What a difference some mild winter weather makes. Now, after around seven weeks of predominantly milder weather, the market balance is looking much more relaxed. While the demand side is still going to boast higher exports over the year, as gas markets in other areas of the world have experienced a much colder winter, storage injections are going to be less onerous—stocks are unlikely to end the winter below 2.0 tcf given prevailing weather forecasts.
The 2017 production outlook remains clouded at the moment, as despite the underlying fundamental indicators all pointing to a better environment for producers, output has been staying stubbornly below 71 bcf/d.
One of the key reasons for this, particularly in the Northeast, is that the time lag between drilling and completion is long, with wells tending to stay drilled but uncompleted (DUC) for five or six months. The implication is that the increase in drilling activity across Q4 16 will only really show up in production from Q2 17 onwards. As such, a sluggish start to the production numbers this year is largely to be expected.
However, that production response might be smaller than previously expected. Drilling in the predominant gas plays improved markedly in Q4 16 but has largely stalled since. Northeastern rigs rose from a low of 36 in August 2016 to around 60 by December, where they have stayed since. Rig efficiencies, however, are much higher after the strong improvements seen in 2016.

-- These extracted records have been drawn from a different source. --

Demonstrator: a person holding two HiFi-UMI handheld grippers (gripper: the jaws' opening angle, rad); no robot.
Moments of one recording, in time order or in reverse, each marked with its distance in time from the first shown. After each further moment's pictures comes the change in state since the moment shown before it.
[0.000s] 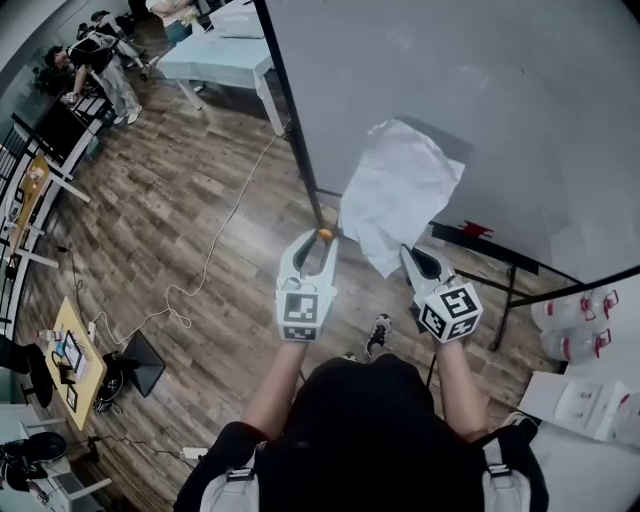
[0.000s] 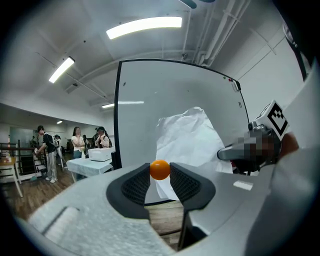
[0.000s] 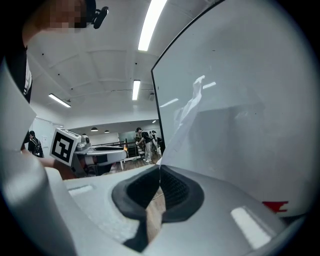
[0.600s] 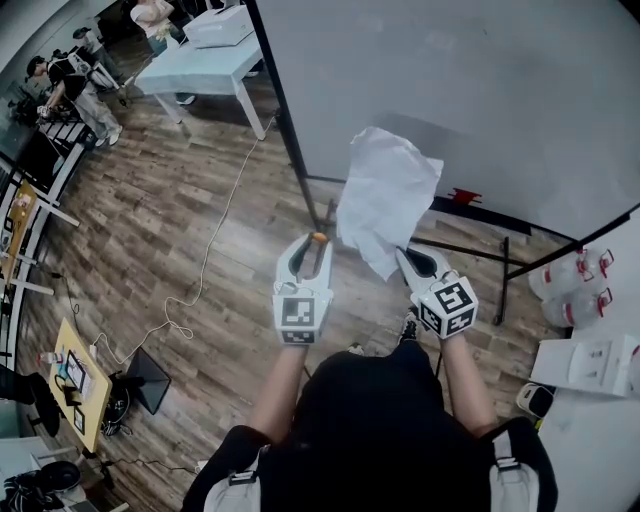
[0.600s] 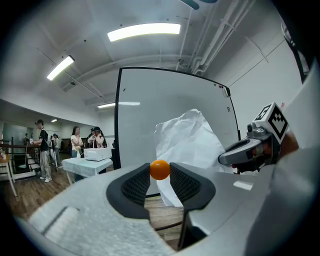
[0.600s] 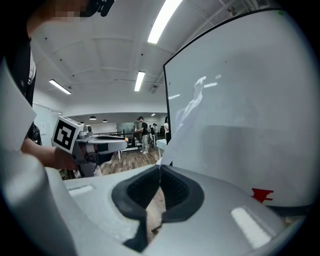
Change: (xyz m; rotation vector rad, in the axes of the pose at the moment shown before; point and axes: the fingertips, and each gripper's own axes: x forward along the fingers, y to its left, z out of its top) left arm -0.076 -0.018 -0.020 -0.013 -0.025 -0.063; right arm -0.052 0.064 -0.044 -0.083 0.079 -0.050
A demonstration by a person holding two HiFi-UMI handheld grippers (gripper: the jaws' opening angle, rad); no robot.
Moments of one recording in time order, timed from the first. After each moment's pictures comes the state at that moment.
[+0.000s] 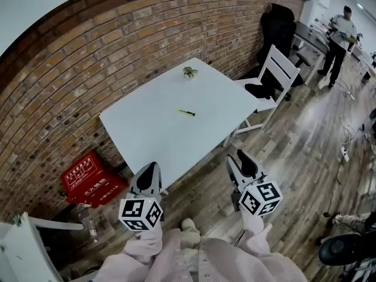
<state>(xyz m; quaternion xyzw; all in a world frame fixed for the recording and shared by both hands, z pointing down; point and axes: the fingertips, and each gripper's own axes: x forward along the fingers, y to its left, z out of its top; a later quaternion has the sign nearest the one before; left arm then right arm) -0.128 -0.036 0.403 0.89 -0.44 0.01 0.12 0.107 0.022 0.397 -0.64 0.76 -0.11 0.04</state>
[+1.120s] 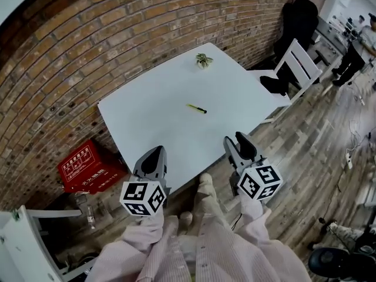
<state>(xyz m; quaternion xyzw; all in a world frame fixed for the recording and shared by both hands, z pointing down) -0.102 -0.140 0.440 0.88 -0.45 0.03 0.17 0.110 -0.113 0.428 -0.60 0.79 -0.14 0.02</state>
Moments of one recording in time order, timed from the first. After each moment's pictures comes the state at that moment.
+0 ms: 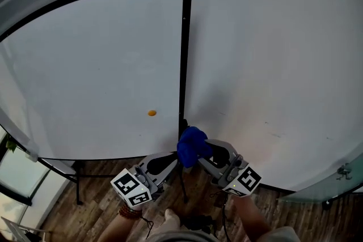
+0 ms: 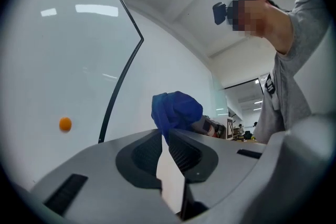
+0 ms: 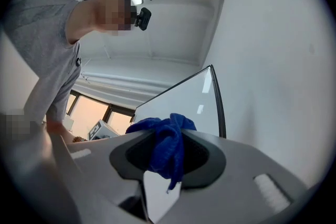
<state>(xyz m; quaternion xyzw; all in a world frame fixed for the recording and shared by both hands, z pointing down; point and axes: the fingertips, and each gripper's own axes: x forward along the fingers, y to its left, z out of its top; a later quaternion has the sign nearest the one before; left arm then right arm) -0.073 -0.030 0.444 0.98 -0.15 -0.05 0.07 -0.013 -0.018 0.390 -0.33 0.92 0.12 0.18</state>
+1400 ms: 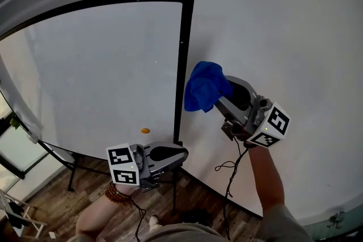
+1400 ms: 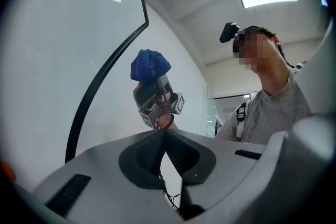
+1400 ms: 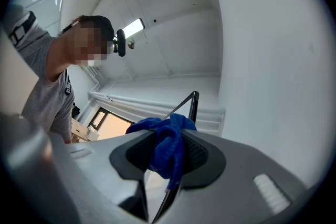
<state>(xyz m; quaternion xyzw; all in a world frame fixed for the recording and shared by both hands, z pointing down) 0.020 -0.106 0.364 0.99 -0.06 -0.06 0.12 0.081 -0.171 0.199 -0.14 0.95 0.17 0.24</state>
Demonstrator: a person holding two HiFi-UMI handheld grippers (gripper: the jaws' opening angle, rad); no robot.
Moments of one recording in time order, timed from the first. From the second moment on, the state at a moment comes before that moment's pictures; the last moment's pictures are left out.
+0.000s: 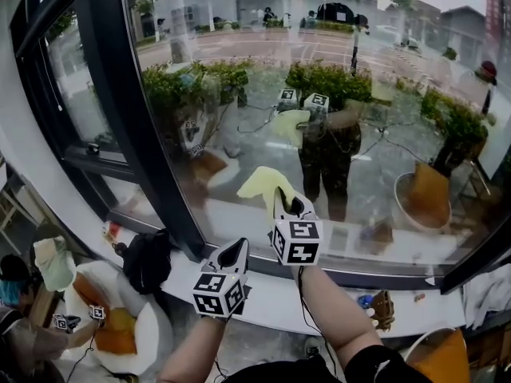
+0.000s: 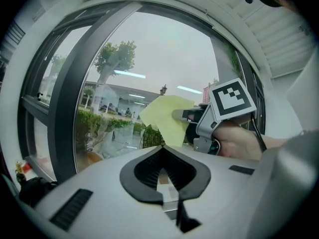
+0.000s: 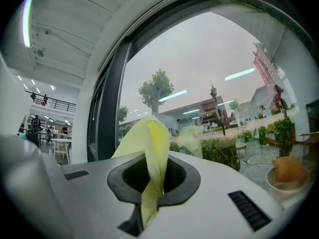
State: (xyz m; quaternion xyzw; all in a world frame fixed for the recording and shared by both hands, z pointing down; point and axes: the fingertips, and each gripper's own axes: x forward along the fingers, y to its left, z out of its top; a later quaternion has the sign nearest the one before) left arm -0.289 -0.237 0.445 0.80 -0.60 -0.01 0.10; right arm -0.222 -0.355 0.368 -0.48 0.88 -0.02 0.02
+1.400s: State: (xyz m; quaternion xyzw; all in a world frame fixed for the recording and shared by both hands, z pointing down) left arm -0.258 -0.319 0.462 0.80 -0.59 -0.01 0.12; right arm -0.197 -0.477 0.373 -0.53 0.85 -0.06 0.01
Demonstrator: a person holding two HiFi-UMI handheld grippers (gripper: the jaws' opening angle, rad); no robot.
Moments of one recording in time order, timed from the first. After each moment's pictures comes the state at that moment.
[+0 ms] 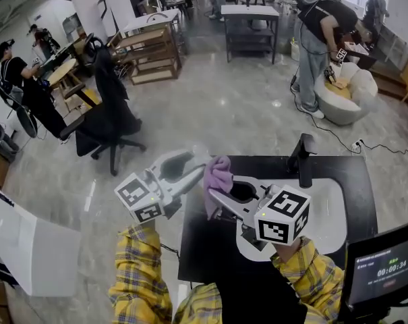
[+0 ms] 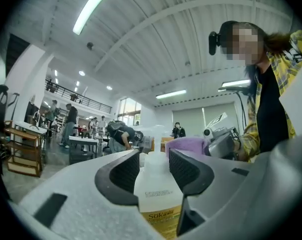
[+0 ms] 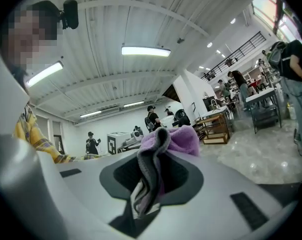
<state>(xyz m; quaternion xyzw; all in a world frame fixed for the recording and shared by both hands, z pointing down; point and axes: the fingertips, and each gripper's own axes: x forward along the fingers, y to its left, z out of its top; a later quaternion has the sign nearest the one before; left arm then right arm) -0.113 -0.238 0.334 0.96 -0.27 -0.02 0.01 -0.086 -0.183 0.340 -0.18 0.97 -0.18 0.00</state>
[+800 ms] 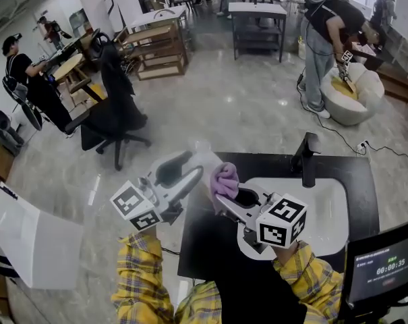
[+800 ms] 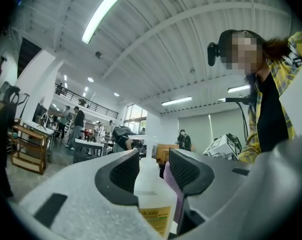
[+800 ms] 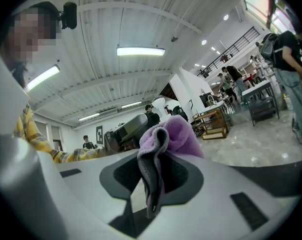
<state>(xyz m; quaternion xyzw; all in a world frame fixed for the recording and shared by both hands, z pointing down) -0.132 -0.218 0.321 0.95 -0.31 -0.06 0.01 -0.087 -0.178 0.384 -0.18 0.96 -0.21 0.01</state>
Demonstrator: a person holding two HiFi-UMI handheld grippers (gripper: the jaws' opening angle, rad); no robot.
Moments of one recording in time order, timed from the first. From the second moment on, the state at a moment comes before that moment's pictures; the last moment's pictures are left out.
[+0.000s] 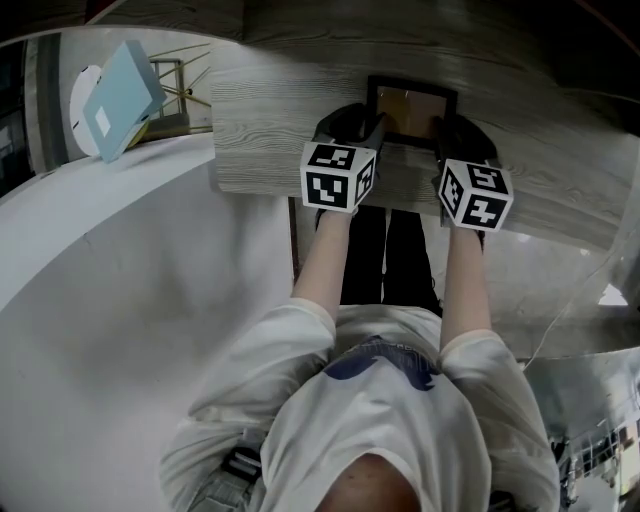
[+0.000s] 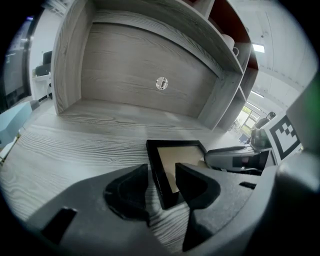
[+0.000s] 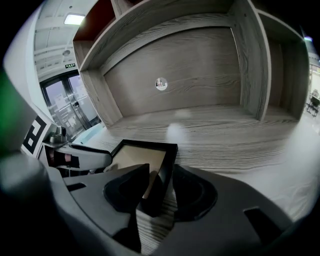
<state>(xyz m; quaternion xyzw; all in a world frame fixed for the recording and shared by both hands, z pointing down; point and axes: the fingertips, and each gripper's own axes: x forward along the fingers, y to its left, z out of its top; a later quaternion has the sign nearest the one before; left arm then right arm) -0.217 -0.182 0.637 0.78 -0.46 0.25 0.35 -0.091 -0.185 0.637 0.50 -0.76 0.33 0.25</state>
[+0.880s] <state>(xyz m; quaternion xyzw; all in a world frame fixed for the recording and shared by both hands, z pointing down) -0.220 -0.185 0.637 0.77 -0.45 0.25 0.38 -0.086 -0.183 0.634 0.54 -0.73 0.35 0.24</state>
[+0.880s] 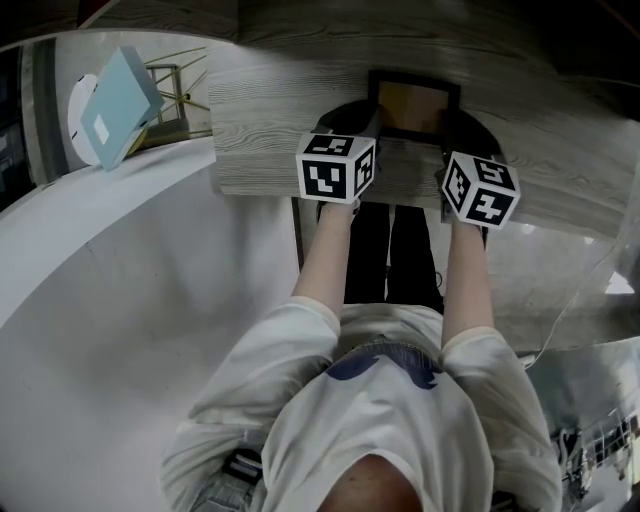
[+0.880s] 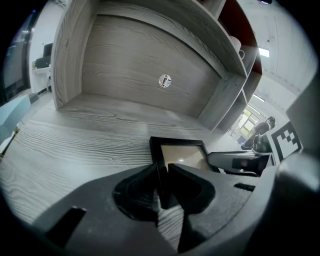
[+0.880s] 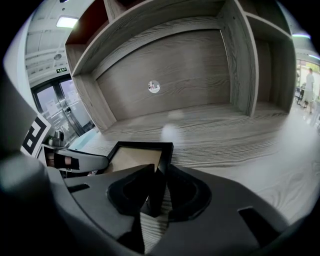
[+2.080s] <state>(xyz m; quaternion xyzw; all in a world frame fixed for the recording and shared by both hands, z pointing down) -0.118 -0.218 0.444 0.89 -0.35 0.18 0.23 0.012 -0.178 0.432 0.68 -0.69 0.22 0.11</state>
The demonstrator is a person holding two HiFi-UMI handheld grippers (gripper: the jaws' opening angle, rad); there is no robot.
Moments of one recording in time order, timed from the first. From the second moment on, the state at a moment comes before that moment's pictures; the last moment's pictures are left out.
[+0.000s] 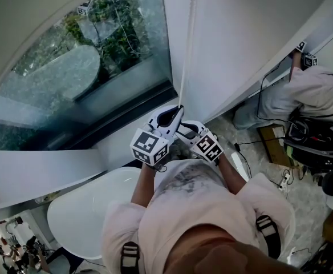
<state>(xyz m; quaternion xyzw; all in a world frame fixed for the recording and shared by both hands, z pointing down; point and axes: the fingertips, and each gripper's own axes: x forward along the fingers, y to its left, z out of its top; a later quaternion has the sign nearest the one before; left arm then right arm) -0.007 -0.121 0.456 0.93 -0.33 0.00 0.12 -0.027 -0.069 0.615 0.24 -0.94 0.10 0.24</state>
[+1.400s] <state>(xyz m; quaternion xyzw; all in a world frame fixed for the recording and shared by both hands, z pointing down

Northeast production will also benefit from more take-away capacity, both that added in 2016 and that scheduled in 2017. Not all of the 16.4 bcf/d of capacity scheduled for completion this year will materialise—some will be pushed into 2018—but at least 2.25 bcf/d, at the low end, should be added. Issues at FERC, which are leading to an effective freeze on approval of new projects, appear to be a serious headwind for Northeast infrastructure this year. However, even given this, we expect the Northeast to add around 2.3 bcf/d to supply in 2017. Given some good growth from the Permian, but accounting for some falls in conventional production, we expect total US gas production to rise, but by no more than 0.9 bcf/d over the year.
For the Permian, the swift increase in drilling activity and the addition of lots of new gas transportation in the region, particularly for exports to Mexico, means that we expect the Permian to add some 1.5 bcf/d to gas supply. As such, the upward pull on Henry Hub prices could be muted by more gas coming into the southern regions.
In terms of our balances, the key change is a 4 bcf/d write-down on the outlook for Q1 17 res-com demand. With that, our forecast for end-March storage is now 2.1 tcf. This means more gas for power over the summer quarters and lower gas prices as a consequence.
For Q1 17, we now expect prices to average 3.0 $/mmbtu, down from our previous forecast of 3.45 $/mmbtu on the impact of mild weather against the curve. Our 2017 price forecasts have dropped from an annual average of 3.2 $/mmbtu to 3.0 $/mmbtu on the weaker first three quarters of the year. Against the prevailing curve, we are bearish. What is clear is that the summer balances now look much more relaxed than they did four weeks ago, taking away some of the pressure for summer gas prices to go back up.